EXERCISE AIM: Search the data for the string "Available" and extract every line where it appears.
*** Opening ENTRIES PROVIDED ***
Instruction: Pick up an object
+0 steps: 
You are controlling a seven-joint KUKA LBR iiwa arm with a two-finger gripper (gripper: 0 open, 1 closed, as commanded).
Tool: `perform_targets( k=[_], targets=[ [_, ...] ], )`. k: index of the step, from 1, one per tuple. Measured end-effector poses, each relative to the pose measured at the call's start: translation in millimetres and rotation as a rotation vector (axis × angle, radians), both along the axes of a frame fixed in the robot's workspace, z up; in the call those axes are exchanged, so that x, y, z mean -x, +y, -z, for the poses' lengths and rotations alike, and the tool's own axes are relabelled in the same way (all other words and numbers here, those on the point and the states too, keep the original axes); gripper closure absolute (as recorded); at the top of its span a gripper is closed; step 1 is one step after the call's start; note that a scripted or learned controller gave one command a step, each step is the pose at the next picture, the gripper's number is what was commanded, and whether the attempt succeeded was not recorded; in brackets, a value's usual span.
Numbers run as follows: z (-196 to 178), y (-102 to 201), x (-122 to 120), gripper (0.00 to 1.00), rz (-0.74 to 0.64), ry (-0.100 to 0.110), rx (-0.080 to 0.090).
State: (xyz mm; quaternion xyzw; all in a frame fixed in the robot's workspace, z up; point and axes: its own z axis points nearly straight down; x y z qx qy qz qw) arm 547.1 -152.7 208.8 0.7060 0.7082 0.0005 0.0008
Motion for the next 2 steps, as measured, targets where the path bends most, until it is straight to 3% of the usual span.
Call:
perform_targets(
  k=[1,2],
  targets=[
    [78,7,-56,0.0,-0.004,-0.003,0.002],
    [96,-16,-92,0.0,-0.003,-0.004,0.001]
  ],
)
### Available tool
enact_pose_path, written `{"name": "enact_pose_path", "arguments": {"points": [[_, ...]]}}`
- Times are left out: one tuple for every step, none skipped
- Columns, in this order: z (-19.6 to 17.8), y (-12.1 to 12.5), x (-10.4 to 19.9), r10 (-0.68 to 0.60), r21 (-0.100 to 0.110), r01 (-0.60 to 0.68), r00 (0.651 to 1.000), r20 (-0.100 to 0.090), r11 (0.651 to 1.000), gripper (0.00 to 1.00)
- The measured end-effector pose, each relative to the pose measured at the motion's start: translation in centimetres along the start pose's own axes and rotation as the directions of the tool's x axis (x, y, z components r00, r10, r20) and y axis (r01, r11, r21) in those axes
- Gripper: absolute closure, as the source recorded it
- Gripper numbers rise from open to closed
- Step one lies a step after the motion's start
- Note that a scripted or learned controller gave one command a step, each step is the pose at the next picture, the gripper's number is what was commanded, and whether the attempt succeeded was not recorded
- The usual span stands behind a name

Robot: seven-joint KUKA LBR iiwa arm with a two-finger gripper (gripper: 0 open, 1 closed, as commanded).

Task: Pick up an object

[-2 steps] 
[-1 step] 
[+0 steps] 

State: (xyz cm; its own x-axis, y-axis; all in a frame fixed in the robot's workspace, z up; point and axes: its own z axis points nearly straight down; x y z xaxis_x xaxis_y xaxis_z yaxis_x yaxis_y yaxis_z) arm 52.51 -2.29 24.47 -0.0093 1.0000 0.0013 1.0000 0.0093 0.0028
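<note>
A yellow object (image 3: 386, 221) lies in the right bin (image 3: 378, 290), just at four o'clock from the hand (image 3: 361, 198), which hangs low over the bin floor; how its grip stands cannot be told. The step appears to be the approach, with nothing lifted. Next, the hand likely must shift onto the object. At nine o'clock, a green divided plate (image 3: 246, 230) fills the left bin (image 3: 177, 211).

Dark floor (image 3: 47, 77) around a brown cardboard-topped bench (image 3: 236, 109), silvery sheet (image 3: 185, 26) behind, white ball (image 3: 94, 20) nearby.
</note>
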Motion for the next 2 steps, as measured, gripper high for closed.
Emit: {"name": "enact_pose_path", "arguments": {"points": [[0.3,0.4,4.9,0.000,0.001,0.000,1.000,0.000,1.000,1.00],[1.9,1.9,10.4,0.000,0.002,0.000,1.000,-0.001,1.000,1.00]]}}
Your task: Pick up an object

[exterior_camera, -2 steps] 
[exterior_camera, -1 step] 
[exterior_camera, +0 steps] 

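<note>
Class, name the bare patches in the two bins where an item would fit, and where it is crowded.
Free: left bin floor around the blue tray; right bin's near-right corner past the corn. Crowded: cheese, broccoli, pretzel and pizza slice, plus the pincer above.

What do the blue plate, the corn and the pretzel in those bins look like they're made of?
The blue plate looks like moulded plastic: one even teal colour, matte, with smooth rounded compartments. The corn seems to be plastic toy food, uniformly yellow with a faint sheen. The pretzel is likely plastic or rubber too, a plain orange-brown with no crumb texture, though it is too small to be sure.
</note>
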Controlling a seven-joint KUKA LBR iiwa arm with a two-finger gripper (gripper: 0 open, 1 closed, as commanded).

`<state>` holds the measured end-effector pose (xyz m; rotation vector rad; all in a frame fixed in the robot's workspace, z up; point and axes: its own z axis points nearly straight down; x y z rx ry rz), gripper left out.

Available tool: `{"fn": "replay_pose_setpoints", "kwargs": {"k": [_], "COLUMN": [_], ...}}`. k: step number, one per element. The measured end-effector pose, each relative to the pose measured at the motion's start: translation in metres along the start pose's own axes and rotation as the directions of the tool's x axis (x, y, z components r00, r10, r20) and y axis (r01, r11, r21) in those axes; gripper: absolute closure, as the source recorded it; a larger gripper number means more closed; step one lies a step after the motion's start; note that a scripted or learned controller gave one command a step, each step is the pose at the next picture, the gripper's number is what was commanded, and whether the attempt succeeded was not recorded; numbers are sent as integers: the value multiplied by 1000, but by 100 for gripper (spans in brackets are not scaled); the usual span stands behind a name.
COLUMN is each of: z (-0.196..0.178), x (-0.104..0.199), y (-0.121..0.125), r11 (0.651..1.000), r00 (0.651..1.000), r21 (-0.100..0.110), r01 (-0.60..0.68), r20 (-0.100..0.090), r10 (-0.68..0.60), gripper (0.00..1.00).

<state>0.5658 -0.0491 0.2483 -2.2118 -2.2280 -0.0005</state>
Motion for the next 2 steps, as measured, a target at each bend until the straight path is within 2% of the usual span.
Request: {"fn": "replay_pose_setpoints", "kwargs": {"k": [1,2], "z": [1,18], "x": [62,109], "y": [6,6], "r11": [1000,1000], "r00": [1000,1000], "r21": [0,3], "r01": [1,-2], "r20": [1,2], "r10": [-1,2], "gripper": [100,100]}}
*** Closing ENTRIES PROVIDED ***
PROBLEM SOLUTION:
### Available tool
Available tool: `{"fn": "replay_pose_setpoints", "kwargs": {"k": [_], "COLUMN": [_], ...}}`. k: step number, one per element. The measured end-effector pose, each relative to the pose measured at the motion's start: translation in metres along the start pose's own axes and rotation as the directions of the tool's x axis (x, y, z components r00, r10, r20) and y axis (r01, r11, r21) in those axes; gripper: absolute closure, as the source recorded it; a larger gripper number means more closed; step one lies a step after the motion's start; note that a scripted or learned controller gave one command a step, each step is the pose at the next picture, the gripper's number is what was commanded, and whether the attempt succeeded was not recorded; numbers are sent as integers: the value multiplied by 1000, but by 100 for gripper (spans in brackets are not scaled); the usual span stands behind a name.

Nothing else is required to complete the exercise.